How much business logic belongs in RIA services layer?
Posted
by jkohlhepp
on Stack Overflow
See other posts from Stack Overflow
or by jkohlhepp
Published on 2010-05-24T14:00:07Z
Indexed on
2010/05/25
20:11 UTC
Read the original article
Hit count: 398
I have been experimenting recently with Silverlight, RIA Services, and Entity Framework using .NET 4.0. I'm trying to figure out if that stack makes sense for use in any of my upcoming projects. It certainly seems like these technologies can be very productive for developing applications, but I'm struggling to decide how an application on top of this stack should be architected.
The main issue I have is that in most of the demos I've seen most of the business logic ends up as DataAnnotations and custom validations in the RIA Services domain service class.
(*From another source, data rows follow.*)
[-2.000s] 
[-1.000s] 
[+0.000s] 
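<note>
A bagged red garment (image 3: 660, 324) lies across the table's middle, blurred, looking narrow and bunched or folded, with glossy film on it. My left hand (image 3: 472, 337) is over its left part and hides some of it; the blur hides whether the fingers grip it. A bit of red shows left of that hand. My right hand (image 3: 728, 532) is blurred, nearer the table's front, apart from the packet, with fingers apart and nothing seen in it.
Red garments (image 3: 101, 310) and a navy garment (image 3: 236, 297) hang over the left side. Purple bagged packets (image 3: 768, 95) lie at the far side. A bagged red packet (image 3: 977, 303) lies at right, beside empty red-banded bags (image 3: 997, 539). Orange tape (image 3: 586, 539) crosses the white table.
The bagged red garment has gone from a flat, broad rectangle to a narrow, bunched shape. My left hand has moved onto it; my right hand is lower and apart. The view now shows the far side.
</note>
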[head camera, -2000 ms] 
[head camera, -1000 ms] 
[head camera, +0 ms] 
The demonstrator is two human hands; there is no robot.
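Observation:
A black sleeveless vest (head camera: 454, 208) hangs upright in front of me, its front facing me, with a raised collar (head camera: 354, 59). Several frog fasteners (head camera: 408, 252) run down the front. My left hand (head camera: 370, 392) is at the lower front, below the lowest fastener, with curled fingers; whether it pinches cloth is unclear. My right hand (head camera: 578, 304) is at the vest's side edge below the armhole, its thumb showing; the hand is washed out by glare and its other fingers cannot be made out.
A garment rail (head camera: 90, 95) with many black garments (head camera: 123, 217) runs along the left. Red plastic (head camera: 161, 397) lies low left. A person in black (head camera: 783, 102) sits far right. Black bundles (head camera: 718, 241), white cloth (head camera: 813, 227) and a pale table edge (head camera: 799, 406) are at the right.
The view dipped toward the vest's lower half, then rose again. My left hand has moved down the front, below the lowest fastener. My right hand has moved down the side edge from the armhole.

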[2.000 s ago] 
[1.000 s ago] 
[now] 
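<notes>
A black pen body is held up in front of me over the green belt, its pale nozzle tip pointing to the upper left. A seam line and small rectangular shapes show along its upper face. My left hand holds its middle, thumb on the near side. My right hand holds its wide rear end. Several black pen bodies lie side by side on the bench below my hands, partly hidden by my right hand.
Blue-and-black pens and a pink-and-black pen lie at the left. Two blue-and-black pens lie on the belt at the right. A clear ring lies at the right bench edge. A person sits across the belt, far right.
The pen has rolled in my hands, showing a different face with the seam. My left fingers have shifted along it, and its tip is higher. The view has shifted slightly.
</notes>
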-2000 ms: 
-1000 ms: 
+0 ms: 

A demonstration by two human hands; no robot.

This seems inappropriate to me. I view the domain service as basically a glorified web service that happens to make it easy to push information to the client. But most of what I've seen seems to orient the domain service as the main source of business logic in the application.
So, my questions:
- What is the best location for business logic (rules, validations, behaviors, authorization) in an application using this stack?
- Are there any guidelines published at an architectural level for using this stack?
My questions pertain to large, complex, and long-lived applications. Obviously for an application of only a few screens this is less of a concern.
Edit: Another thing I meant to mention is that obviously you can make the domain service class stupid, but then you lose a lot of the automagic entity information (e.g. validations) being pushed to the client. And then if you lose that is there any point to using RIA services?